Stored items from a collection
····················

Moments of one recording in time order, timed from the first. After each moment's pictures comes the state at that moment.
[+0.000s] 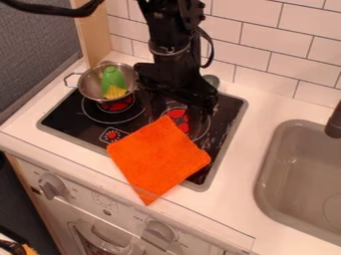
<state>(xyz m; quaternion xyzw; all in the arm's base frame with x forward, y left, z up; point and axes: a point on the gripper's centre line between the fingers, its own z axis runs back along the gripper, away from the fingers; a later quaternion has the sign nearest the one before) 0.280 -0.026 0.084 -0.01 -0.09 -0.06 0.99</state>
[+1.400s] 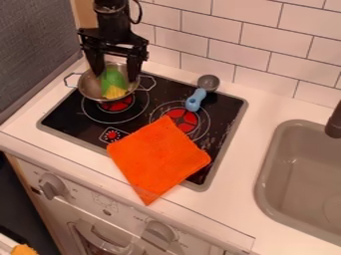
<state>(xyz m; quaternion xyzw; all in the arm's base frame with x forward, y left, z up) 0.351 0.124 0.057 0.04 -0.04 0.11 0.99</state>
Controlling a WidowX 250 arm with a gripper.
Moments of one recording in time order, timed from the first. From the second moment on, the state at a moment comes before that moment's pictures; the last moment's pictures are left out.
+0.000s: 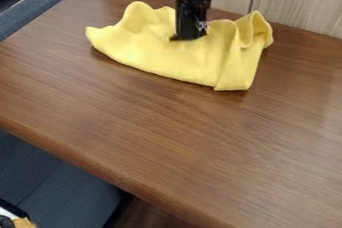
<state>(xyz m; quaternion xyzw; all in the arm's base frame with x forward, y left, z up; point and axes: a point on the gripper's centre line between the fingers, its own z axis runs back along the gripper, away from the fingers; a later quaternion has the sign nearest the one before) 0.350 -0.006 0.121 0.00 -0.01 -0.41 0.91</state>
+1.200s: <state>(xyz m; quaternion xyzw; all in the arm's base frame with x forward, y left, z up) 0.238 0.004 0.076 0.03 0.01 -0.36 0.93</state>
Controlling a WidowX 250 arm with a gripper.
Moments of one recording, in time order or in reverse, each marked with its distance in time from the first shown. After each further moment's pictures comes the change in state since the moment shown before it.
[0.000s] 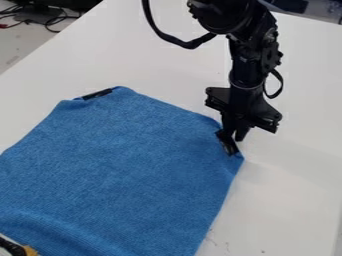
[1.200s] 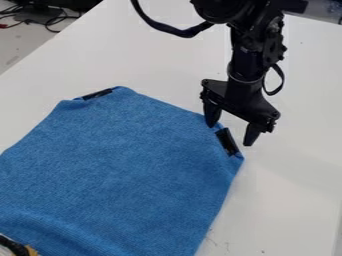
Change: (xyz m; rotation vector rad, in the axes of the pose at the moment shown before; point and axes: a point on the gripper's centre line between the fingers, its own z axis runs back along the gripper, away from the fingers) arm -0.012 0.000 0.021 0.051 0.023 -0.050
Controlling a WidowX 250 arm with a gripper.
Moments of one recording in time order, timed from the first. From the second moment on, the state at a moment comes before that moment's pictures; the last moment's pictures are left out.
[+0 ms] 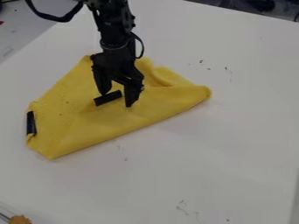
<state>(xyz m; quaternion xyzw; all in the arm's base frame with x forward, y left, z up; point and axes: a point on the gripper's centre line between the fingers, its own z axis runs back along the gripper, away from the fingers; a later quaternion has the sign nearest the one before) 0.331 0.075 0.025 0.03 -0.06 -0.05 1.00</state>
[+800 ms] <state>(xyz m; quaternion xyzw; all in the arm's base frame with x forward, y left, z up) 0.336 0.090 0.017 0.02 -0.05 -0.07 1.00</state>
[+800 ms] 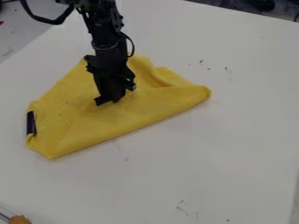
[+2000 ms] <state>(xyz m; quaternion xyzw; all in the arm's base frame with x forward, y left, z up) 0.285 0.006 0.055 0.01 -0.06 -0.08 0.99</state>
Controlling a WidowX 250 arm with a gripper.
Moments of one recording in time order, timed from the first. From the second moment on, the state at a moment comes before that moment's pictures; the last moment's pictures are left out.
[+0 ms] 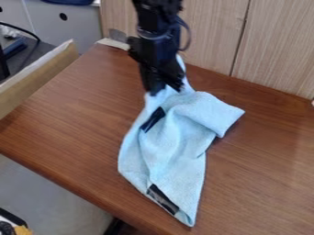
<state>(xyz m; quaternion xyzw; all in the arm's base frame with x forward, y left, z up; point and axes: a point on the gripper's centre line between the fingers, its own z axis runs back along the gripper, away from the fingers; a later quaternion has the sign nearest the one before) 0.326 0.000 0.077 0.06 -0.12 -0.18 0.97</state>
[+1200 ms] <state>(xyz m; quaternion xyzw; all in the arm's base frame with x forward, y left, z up) 0.308 -0.093 -0.015 0.06 -0.06 -0.33 0.94</state>
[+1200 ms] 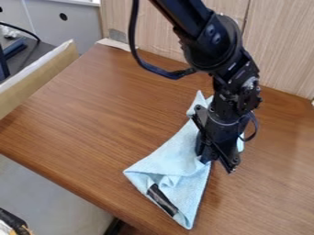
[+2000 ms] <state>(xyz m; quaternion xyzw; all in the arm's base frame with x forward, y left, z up) 0.303 -0.091 -0.006 0.05 -0.05 -0.34 0.94</state>
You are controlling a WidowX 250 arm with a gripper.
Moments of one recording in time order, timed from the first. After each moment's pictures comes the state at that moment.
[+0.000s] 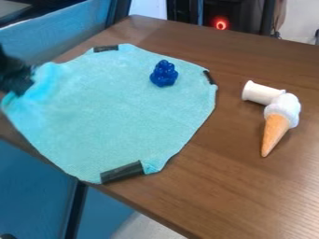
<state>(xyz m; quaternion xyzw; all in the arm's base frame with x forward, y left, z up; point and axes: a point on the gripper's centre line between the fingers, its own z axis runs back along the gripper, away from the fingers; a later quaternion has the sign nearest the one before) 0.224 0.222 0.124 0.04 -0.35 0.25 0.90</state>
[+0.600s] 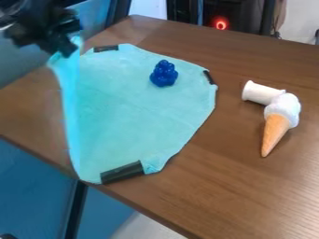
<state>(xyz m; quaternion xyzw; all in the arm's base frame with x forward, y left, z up) 0.286 0.176 0.167 -0.01 -0.34 0.28 0.90</state>
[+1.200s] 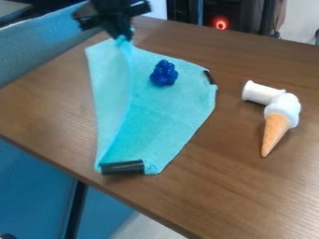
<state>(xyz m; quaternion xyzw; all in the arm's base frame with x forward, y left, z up) 0.353 0.112 0.177 -0.02 -0.33 0.29 0.90</state>
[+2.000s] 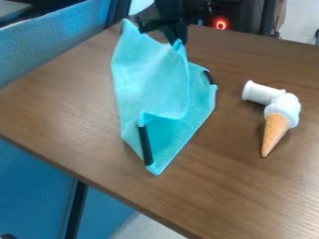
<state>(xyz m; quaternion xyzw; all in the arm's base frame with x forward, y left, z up) 0.403 0.054 0.162 -0.02 -0.32 0.28 0.91</state>
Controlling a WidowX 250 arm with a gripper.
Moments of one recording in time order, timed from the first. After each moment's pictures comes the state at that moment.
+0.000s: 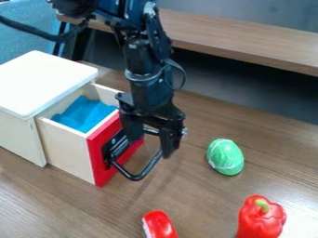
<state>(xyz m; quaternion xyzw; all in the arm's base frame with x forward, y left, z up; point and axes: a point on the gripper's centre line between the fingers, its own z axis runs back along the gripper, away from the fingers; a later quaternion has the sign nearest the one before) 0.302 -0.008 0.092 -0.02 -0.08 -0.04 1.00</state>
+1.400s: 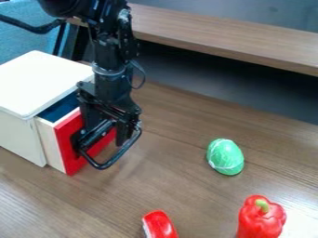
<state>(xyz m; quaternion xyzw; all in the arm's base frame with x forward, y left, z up) 0.297 0.078 0.082 0.10 -0.03 0.02 0.99</state>
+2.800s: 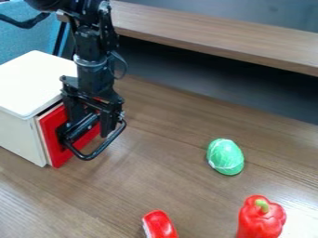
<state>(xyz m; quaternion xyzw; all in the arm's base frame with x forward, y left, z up) 0.297 0.106 0.085 0.09 -0.02 0.05 0.99</state>
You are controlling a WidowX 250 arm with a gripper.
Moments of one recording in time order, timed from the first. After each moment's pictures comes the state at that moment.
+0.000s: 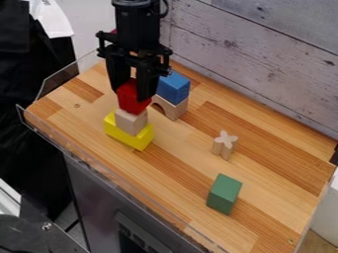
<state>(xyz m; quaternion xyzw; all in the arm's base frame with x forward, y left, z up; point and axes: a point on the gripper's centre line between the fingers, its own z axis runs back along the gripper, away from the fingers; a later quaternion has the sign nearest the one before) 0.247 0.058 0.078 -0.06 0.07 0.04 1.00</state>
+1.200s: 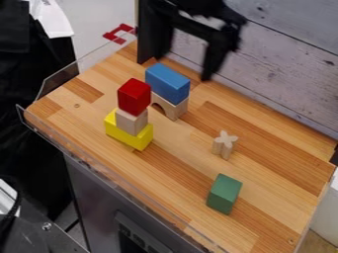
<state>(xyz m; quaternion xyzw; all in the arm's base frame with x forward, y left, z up) 0.259 -0.027 0.143 0.00 0.01 0.01 1.00</state>
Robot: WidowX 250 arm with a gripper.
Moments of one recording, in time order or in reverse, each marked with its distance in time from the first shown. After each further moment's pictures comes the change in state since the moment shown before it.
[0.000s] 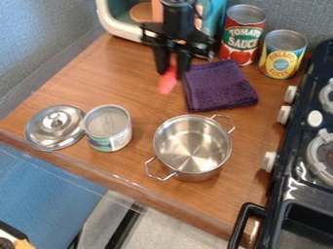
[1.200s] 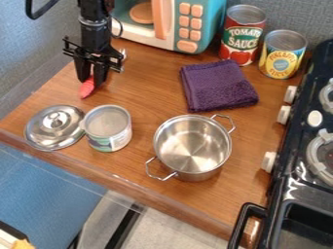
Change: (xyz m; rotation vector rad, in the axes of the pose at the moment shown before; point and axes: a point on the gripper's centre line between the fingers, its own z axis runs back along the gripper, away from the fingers) arm -0.005 0.144 -0.070 0.156 0.145 0.068
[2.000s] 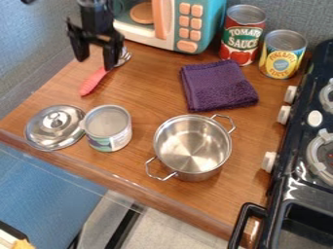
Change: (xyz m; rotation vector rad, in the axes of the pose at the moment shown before) arm 0.007 0.000 0.041 -0.061 -0.116 -0.072
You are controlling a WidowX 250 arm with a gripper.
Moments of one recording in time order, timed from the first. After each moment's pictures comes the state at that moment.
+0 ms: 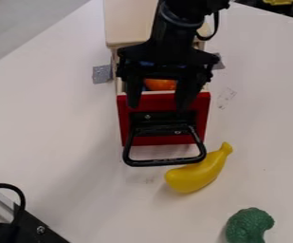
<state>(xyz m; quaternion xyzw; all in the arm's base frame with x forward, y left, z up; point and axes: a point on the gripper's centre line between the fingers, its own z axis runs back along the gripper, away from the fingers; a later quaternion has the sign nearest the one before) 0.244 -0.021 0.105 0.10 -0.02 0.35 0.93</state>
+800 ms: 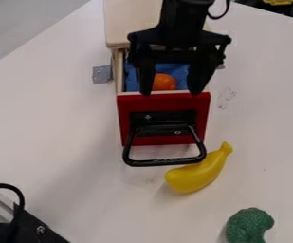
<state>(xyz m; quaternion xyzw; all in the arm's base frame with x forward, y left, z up) 0.257 -0.024 0.125 0.07 -0.02 0.38 0.92</state>
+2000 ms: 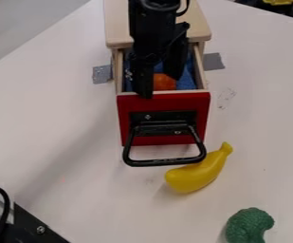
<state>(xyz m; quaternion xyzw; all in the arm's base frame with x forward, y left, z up) 0.294 0.013 0.090 0.00 -0.02 0.65 0.76</state>
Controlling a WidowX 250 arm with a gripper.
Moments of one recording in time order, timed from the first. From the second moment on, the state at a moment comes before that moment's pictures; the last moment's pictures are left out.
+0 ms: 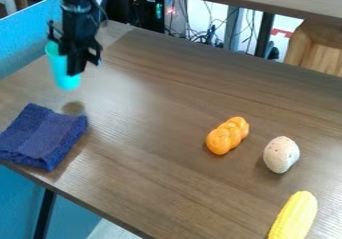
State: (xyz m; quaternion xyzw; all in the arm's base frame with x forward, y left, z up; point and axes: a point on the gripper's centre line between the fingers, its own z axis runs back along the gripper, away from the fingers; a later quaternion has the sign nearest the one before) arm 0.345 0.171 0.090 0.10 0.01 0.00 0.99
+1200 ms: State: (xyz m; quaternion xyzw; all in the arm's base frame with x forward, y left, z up) arm 0.337 0.004 0.071 0.05 0.02 -0.25 0.97
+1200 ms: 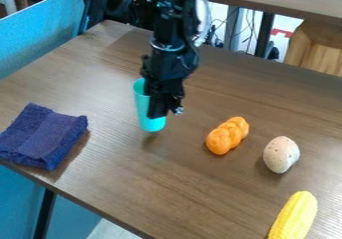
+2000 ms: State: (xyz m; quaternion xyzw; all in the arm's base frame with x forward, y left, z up) arm 0.344 0.008 0.053 0.06 0.06 -0.23 0.97
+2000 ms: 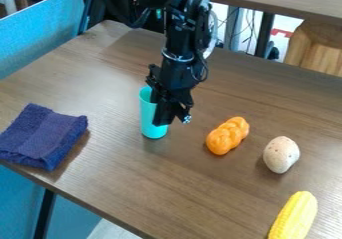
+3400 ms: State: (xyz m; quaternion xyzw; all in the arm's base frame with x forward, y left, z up) arm 0.345 0.168 0.124 0.05 0.00 0.02 1.00
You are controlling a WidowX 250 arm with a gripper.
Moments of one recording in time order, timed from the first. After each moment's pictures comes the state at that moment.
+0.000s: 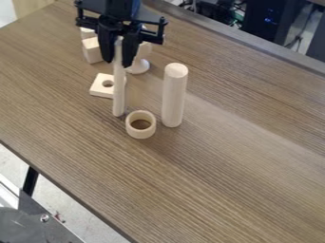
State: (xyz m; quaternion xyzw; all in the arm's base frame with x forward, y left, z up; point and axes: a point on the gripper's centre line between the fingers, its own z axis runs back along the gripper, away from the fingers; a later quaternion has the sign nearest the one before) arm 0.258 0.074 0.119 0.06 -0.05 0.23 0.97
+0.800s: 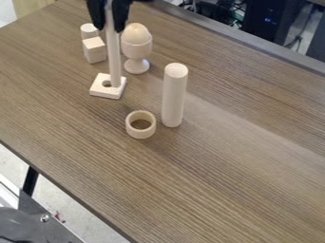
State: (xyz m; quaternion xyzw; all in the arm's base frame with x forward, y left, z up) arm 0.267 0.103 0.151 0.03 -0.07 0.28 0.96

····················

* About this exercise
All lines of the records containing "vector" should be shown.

* Response
Change: (xyz m; rotation vector rad, in the axes of the pose at the moment shown before; point and axes: a point on the gripper's centre line between the fingers, its own z axis runs back along the gripper, away from the fingers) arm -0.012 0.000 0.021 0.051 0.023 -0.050
Change: (xyz m; rotation vector rad, in the axes of the pose at the moment shown before; point and axes: a point on the gripper's centre line between the fingers, its own z axis runs back along the gripper, away from the fingers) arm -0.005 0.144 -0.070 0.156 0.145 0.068
Change: (xyz m; rotation vector rad, in the axes of the pose at the moment shown before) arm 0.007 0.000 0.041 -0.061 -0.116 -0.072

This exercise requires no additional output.